(Provided data Opens)

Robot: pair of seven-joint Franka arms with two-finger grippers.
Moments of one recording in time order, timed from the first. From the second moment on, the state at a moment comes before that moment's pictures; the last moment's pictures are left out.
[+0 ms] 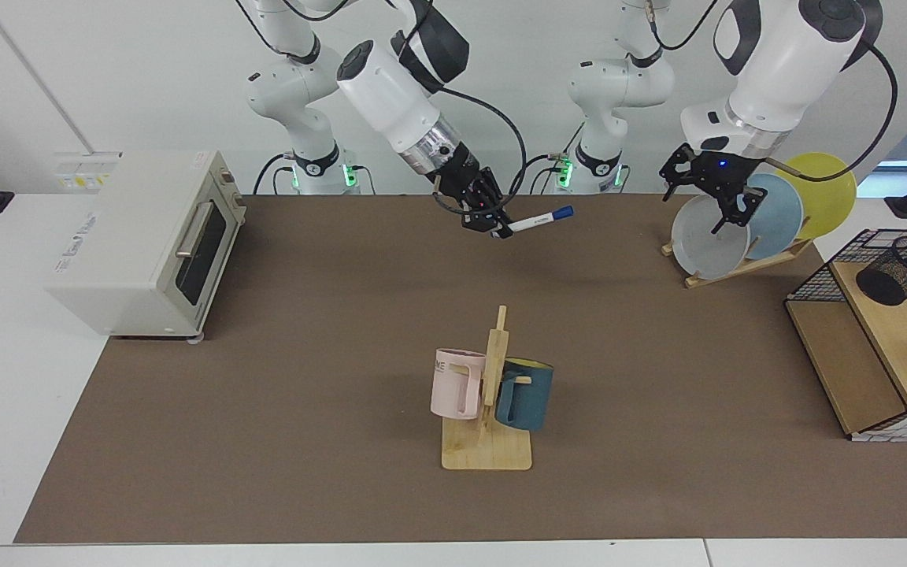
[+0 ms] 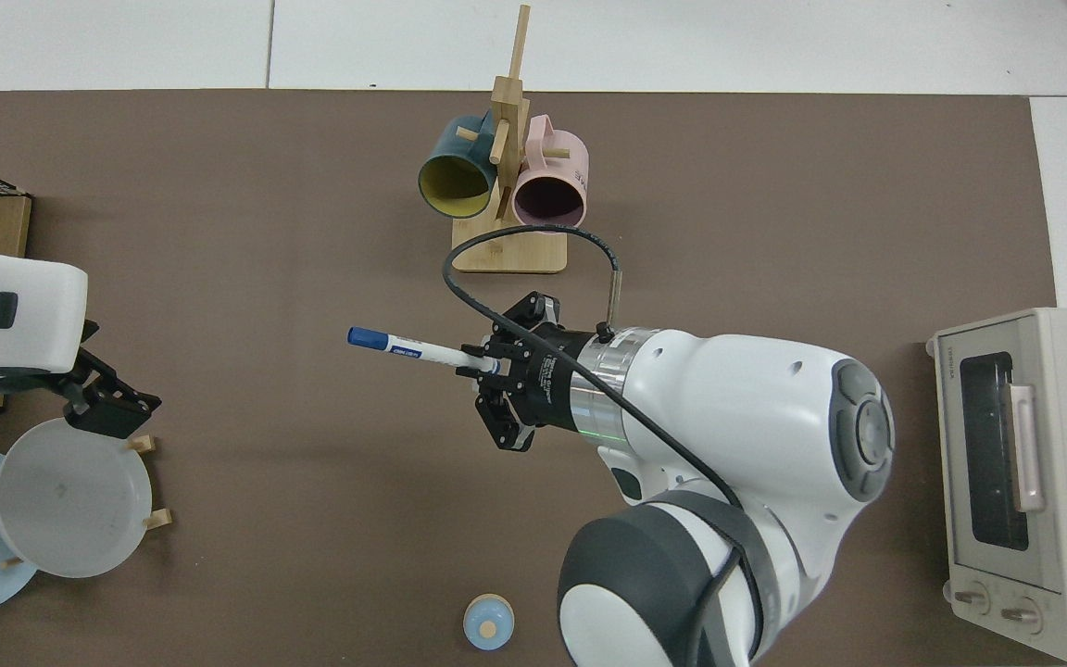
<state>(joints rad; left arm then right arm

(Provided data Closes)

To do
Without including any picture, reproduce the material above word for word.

Result
Robot: pair of seven-joint Franka arms with two-finger grippers.
Moments of one recording in time order, timed from the first. From the second moment on, the state at a moment comes before that moment's pictures; the last moment's pictures are left out.
[+0 ms] 
[+0 ms] 
<state>(joints rad; left arm then right arm

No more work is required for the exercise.